Try it
Please set down only the lines between the line containing "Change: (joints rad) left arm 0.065" and the end of the records, inclusive, exactly as they stand.

↓

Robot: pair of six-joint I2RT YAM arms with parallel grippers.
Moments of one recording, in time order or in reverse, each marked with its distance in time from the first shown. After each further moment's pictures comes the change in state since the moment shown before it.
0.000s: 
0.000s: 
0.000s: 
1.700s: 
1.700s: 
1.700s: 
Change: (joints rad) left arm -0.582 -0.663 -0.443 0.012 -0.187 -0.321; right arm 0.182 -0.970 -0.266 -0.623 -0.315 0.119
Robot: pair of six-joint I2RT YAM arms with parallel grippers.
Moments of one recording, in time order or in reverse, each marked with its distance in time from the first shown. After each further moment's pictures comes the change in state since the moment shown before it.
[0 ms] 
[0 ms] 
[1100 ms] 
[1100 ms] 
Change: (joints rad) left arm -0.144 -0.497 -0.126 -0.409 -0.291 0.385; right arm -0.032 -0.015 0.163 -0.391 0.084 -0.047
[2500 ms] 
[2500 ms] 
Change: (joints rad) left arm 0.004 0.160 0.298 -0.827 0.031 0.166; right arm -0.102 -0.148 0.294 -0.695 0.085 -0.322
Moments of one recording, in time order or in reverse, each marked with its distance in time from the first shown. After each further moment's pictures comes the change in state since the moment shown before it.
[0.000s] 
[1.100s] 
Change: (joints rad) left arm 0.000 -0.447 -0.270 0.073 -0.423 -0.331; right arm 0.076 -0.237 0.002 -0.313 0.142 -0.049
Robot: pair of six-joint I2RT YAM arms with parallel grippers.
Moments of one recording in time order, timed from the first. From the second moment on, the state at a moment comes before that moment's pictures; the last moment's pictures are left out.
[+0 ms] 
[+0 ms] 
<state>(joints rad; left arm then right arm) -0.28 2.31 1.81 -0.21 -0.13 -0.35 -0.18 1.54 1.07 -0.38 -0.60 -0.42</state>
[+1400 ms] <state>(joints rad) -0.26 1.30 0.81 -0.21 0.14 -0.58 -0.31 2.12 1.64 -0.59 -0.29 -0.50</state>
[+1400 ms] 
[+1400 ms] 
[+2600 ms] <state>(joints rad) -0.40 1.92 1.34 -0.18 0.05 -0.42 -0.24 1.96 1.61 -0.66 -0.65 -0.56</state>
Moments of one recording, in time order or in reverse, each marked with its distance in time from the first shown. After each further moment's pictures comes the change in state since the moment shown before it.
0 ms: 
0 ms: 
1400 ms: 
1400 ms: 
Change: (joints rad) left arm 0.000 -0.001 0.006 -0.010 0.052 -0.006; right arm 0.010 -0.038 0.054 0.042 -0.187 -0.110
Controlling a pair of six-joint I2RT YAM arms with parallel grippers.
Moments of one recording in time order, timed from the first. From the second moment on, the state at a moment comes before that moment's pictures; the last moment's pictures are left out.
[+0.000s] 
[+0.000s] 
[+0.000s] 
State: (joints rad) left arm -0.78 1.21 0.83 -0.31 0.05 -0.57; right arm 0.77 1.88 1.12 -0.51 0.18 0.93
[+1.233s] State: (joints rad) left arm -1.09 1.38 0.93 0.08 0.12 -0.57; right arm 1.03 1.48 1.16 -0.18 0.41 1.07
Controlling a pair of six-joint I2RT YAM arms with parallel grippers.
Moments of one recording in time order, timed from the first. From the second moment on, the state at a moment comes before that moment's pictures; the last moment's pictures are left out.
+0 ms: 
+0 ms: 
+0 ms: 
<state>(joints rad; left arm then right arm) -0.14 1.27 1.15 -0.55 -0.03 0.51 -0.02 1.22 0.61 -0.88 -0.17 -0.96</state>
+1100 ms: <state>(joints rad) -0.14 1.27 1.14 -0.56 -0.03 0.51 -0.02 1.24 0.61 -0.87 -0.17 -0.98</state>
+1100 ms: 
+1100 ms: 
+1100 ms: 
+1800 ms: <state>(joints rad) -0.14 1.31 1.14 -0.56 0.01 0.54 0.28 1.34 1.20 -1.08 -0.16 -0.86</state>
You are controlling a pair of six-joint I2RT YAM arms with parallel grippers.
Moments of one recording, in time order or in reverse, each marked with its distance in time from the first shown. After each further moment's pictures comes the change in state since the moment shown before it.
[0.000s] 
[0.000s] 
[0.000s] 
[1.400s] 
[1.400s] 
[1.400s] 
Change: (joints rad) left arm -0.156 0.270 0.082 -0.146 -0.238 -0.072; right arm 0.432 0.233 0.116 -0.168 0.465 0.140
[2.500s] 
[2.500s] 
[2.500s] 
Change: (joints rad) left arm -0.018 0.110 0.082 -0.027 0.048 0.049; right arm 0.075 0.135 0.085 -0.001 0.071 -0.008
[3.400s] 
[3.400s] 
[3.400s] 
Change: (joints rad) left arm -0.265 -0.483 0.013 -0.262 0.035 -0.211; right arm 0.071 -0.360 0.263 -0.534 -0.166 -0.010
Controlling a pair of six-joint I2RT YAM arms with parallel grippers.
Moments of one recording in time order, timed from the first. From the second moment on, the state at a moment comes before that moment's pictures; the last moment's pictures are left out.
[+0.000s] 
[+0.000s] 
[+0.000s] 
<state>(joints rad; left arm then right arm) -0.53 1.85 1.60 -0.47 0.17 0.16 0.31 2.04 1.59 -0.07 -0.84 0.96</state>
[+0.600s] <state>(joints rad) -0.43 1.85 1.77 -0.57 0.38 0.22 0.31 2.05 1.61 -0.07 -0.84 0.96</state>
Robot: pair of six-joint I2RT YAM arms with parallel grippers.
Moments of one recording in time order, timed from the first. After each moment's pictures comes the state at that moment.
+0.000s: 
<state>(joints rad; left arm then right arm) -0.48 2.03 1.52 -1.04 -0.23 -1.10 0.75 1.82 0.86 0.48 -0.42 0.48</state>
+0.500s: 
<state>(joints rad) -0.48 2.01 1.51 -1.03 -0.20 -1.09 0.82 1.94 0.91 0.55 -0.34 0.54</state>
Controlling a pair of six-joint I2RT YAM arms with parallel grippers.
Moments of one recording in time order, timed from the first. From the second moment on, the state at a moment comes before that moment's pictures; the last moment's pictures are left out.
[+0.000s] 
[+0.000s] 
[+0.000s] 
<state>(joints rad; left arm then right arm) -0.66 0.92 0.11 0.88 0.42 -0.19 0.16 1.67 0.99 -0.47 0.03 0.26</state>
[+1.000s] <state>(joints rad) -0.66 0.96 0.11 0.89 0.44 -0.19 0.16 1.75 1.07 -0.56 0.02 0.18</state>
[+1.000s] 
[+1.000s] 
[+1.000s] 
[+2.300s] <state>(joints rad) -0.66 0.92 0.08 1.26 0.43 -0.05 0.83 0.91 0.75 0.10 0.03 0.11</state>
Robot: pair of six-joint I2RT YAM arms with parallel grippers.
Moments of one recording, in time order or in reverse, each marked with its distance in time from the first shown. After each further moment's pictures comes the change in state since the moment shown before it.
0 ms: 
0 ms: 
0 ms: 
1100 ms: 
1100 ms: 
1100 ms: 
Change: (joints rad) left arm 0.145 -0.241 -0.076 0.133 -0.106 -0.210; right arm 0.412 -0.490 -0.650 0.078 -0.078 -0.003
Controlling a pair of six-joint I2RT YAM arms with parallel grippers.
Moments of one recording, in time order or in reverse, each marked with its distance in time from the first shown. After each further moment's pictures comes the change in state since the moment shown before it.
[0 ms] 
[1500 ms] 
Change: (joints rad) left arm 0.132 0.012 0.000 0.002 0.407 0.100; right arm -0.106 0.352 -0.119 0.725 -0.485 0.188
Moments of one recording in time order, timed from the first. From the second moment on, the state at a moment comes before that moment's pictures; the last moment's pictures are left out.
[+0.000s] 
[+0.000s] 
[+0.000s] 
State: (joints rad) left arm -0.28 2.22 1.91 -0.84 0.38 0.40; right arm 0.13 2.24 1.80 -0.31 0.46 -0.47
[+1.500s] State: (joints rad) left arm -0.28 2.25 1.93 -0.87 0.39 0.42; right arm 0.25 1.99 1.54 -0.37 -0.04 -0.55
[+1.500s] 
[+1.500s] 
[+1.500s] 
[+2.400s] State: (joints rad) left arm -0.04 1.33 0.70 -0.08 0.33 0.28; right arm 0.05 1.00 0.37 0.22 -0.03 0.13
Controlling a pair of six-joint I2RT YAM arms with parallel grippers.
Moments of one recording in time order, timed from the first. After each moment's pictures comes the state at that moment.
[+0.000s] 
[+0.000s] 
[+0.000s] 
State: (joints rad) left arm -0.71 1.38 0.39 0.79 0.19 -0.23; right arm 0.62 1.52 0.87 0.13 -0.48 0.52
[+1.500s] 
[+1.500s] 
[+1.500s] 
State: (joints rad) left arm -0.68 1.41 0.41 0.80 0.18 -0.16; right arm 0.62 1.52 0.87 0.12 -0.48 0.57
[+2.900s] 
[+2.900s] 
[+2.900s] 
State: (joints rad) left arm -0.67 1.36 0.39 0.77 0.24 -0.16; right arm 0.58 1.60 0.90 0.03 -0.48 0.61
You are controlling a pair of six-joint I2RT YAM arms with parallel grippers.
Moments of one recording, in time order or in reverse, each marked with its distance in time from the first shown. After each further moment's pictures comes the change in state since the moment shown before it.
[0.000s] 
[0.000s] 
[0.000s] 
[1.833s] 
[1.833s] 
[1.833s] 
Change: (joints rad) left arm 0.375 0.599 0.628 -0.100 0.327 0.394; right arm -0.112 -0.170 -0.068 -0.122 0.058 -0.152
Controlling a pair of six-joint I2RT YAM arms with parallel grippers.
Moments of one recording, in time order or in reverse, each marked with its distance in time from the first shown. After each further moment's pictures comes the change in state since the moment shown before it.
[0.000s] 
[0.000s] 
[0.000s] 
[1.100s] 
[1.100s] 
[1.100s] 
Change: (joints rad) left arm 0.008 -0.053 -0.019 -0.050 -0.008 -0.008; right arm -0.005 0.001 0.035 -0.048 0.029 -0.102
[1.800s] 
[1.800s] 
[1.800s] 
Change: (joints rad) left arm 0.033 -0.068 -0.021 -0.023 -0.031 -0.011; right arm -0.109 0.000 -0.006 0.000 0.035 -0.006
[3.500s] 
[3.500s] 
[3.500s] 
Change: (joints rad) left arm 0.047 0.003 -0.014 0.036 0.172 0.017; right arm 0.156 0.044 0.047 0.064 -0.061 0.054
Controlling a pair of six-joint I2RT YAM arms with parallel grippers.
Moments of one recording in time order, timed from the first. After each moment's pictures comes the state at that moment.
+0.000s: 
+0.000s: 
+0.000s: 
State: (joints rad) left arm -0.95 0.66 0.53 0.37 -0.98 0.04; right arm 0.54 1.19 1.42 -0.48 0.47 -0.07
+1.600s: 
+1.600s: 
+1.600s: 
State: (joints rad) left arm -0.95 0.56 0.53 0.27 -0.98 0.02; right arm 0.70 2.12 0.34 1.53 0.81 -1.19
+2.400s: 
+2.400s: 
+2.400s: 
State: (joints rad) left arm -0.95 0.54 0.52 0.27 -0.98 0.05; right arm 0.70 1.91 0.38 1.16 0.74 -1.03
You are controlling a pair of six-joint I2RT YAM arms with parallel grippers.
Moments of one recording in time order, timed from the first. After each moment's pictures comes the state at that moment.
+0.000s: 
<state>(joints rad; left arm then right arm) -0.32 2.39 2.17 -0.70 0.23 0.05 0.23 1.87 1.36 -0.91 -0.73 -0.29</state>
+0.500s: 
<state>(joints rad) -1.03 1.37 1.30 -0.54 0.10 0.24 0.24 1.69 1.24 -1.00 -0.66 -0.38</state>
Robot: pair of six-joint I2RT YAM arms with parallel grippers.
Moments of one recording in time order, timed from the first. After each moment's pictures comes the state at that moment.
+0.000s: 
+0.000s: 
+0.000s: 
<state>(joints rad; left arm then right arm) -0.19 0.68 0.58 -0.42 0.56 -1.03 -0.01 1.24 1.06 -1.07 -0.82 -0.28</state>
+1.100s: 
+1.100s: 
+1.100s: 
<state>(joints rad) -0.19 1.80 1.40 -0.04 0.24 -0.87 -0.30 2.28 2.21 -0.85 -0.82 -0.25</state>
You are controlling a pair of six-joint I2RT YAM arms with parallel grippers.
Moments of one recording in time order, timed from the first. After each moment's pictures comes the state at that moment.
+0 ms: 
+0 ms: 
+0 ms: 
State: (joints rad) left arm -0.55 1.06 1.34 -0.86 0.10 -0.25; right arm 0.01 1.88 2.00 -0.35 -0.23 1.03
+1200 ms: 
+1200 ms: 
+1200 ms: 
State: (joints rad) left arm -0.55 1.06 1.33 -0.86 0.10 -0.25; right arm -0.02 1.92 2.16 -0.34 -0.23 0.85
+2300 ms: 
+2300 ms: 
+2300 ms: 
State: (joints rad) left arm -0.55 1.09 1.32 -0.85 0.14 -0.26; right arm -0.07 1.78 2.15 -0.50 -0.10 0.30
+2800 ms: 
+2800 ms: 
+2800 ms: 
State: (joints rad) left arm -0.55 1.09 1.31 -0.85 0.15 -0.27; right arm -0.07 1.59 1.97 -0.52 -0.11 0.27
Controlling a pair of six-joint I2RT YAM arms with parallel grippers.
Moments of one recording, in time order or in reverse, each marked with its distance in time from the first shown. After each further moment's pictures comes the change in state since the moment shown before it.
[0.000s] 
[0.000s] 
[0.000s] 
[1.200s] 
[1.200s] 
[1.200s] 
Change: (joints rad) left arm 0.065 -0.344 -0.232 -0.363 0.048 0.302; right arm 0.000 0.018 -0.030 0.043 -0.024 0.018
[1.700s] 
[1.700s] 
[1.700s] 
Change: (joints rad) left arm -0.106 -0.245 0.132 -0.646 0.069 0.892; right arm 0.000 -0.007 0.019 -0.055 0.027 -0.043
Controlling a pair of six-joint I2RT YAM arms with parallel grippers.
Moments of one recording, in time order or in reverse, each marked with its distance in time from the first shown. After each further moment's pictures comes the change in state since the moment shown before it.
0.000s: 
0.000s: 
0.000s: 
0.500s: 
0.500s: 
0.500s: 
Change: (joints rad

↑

Answer area
Change: (joints rad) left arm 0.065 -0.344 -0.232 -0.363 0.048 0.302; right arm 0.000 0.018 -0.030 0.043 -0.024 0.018
[1.700s] 
[1.700s] 
[1.700s] 
Change: (joints rad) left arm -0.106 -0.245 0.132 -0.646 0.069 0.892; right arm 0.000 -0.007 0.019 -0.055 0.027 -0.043
Controlling a pair of six-joint I2RT YAM arms with parallel grippers.
Moments of one recording, in time order or in reverse, each marked with its distance in time from the first shown. After each further moment's pictures comes the change in state since the moment shown before it.
0.000s: 
0.000s: 
0.000s: 
0.500s: 
0.500s: 
0.500s: 
Change: (joints rad

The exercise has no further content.